• **Problem description**:
Copy out again, unchanged, the listing below from the line that has "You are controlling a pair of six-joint" through the line that has "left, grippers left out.".

• **Data to examine**:
········

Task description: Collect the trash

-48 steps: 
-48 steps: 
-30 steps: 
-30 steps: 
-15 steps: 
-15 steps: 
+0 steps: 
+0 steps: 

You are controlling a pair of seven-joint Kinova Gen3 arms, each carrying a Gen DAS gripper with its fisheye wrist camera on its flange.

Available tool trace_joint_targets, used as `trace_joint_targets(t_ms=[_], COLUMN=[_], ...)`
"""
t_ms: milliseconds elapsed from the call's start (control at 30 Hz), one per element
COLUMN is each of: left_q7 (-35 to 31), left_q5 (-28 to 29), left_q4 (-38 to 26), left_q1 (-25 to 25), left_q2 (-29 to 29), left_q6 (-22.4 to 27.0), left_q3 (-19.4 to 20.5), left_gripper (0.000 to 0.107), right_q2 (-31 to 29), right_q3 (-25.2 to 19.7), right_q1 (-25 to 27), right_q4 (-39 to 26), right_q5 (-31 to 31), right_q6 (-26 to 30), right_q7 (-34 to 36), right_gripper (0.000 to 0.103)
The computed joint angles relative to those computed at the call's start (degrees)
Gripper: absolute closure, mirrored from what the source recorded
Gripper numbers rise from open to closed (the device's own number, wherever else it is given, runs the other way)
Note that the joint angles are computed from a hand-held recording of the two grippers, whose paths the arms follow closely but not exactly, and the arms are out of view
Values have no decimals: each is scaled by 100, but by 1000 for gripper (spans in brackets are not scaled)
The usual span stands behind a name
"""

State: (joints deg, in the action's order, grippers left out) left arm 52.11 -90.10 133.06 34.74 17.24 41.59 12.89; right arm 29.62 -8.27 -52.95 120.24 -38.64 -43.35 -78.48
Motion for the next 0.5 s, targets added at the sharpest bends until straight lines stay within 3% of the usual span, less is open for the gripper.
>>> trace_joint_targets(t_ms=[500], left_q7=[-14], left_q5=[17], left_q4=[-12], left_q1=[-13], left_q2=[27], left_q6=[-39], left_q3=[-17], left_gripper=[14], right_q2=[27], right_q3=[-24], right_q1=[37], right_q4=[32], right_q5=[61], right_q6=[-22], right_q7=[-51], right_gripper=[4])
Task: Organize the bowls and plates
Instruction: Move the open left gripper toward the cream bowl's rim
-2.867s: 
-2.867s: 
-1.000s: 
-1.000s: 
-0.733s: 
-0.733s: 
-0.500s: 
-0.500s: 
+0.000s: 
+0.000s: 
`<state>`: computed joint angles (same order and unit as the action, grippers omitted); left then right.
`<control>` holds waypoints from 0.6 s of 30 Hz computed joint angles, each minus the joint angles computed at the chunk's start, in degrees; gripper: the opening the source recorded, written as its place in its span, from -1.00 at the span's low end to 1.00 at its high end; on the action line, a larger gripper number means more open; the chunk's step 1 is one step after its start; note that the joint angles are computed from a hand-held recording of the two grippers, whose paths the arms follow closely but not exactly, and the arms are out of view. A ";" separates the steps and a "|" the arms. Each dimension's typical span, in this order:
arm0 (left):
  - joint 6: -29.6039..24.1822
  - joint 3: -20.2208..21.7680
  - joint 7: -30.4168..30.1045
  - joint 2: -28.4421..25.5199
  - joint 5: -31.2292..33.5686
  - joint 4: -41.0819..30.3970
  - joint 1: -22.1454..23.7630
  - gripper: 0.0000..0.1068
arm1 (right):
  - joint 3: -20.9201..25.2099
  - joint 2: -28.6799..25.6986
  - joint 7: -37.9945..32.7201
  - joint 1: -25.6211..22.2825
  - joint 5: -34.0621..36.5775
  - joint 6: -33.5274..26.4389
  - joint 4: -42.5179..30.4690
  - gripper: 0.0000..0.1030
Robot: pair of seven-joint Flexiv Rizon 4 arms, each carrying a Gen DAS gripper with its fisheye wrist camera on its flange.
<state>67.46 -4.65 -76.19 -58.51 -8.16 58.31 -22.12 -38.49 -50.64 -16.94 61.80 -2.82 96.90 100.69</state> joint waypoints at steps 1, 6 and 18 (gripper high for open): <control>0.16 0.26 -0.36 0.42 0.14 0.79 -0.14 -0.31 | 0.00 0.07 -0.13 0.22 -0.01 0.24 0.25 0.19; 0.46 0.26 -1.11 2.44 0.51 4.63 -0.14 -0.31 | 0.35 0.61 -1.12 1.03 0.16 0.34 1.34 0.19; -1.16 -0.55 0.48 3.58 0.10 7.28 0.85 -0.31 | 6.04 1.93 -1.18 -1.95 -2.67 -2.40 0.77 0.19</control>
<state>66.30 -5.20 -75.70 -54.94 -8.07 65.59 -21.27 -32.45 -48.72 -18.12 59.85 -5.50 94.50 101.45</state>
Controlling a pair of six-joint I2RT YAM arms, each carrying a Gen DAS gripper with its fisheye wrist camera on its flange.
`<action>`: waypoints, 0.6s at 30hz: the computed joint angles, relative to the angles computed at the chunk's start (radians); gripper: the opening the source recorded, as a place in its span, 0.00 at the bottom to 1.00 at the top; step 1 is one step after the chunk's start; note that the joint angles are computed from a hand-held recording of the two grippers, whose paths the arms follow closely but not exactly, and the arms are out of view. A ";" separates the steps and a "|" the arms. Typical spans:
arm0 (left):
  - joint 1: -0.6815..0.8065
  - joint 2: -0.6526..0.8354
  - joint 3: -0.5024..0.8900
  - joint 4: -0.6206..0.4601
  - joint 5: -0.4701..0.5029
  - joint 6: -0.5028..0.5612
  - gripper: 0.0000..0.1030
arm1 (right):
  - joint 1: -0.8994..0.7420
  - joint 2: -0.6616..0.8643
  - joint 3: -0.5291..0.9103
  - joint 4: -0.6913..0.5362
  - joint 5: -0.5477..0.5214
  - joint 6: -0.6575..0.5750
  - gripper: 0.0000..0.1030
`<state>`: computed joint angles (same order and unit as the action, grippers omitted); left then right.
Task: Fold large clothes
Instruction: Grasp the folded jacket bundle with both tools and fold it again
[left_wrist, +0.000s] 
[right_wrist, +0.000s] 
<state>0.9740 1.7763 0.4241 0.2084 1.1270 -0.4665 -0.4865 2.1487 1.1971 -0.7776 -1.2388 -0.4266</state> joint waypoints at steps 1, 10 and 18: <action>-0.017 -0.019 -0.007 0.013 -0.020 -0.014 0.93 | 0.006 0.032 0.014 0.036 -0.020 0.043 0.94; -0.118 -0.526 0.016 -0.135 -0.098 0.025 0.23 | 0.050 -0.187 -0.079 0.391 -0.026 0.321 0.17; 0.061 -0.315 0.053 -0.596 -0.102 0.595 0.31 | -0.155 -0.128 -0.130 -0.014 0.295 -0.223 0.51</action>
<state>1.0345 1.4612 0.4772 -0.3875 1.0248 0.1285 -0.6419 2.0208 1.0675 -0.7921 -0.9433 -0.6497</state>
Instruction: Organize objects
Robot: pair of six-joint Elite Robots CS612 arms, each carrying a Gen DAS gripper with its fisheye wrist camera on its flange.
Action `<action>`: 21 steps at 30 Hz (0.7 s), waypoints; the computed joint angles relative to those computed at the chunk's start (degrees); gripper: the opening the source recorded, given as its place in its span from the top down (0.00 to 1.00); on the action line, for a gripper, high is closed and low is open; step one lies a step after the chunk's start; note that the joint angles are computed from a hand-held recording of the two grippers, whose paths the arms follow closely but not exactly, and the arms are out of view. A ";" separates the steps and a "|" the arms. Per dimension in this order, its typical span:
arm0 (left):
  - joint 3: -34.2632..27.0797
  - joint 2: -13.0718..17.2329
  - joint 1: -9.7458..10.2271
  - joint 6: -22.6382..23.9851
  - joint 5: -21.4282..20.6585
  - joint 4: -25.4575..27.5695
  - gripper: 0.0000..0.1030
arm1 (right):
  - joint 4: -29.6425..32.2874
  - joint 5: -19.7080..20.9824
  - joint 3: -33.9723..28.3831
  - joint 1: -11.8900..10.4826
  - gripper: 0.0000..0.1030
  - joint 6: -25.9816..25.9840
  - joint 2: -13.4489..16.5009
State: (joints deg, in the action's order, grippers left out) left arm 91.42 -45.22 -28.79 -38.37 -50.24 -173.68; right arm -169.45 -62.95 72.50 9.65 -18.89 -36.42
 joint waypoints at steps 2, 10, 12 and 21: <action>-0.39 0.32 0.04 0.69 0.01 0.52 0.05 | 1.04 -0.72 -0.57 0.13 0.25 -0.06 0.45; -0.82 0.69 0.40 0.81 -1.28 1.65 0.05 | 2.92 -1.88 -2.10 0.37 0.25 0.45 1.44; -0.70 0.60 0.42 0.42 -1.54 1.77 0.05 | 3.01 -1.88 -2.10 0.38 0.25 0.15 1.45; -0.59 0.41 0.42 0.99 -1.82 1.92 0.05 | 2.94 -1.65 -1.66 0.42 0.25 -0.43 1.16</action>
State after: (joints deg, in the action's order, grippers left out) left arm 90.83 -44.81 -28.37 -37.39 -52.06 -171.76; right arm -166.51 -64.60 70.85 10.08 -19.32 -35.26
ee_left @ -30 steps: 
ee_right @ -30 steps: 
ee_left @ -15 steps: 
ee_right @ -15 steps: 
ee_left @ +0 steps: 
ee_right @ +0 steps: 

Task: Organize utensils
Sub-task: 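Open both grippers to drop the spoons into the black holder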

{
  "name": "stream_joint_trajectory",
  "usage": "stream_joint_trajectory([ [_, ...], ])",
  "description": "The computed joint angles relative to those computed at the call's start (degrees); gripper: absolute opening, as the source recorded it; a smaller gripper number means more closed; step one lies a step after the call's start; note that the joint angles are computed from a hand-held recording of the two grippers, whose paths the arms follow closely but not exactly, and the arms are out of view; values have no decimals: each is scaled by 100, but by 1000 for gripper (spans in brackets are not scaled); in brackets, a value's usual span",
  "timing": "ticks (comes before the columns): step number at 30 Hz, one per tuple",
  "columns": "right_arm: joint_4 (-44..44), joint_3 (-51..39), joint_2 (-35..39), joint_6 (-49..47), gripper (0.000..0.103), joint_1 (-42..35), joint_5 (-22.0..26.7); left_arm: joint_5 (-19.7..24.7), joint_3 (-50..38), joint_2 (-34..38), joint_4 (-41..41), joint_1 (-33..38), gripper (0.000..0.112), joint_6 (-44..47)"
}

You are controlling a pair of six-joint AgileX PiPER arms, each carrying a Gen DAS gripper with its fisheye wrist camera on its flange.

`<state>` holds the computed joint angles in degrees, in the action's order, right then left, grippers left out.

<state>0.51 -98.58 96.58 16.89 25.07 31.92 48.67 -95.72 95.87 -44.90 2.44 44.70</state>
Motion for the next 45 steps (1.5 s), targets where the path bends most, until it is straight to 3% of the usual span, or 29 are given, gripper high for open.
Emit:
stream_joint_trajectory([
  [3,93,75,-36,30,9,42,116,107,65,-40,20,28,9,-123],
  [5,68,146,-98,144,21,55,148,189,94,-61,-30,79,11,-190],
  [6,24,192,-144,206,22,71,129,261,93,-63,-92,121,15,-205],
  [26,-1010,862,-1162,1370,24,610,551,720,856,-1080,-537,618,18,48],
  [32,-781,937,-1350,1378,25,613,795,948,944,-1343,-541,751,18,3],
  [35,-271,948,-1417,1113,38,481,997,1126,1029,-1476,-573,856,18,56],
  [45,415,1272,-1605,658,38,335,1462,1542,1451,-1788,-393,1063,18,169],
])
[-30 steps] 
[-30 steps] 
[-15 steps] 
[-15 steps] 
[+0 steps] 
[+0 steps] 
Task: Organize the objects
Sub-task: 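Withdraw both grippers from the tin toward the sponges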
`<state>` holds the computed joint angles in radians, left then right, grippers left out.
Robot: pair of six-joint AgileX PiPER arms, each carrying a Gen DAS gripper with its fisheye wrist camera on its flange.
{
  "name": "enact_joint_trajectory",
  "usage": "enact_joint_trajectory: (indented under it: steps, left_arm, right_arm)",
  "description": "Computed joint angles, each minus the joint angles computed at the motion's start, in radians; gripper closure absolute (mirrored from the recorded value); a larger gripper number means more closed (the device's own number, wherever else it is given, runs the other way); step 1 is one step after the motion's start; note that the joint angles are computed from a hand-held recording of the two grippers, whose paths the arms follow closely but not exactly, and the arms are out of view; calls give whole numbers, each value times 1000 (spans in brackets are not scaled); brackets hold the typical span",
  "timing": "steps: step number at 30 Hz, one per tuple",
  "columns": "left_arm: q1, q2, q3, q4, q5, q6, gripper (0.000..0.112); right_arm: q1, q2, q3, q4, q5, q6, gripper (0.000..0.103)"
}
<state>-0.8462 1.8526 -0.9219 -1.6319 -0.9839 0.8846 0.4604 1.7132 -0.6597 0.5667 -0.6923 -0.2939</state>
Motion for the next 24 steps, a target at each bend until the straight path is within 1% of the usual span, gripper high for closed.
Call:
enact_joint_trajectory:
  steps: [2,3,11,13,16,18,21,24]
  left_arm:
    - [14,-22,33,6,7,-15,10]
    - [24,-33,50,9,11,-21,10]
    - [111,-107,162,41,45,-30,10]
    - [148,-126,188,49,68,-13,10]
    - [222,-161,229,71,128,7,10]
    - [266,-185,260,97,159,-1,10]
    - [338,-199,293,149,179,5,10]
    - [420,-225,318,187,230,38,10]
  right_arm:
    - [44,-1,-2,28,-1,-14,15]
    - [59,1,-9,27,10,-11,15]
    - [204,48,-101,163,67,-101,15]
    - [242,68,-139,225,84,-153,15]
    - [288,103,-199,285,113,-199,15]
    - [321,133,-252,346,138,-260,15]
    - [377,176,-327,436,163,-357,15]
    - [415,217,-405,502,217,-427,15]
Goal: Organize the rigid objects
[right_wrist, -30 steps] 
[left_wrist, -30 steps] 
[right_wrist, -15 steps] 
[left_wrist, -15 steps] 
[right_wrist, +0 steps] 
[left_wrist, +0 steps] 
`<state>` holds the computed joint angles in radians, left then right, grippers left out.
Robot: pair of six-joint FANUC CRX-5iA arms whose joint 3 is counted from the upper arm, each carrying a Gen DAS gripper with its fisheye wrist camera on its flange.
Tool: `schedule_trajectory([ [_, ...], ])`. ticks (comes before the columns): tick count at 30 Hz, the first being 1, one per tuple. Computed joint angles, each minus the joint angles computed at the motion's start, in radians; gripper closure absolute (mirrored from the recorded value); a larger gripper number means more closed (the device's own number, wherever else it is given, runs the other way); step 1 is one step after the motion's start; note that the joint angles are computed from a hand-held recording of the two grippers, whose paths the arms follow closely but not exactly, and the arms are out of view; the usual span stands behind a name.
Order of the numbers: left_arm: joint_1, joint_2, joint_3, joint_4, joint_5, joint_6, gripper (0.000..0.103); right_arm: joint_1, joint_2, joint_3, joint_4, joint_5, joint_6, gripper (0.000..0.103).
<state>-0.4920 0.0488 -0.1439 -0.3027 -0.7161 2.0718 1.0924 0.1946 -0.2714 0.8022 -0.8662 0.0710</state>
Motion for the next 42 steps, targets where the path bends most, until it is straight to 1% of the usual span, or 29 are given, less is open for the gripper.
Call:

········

• **Solution to the problem**:
You are controlling a pair of six-joint AgileX PiPER arms, each carrying a Gen DAS gripper with its fisheye wrist camera on its flange.

`<state>` holds the computed joint angles in degrees, in the action's order, right then left, grippers left out.

That finishes the output for this exercise.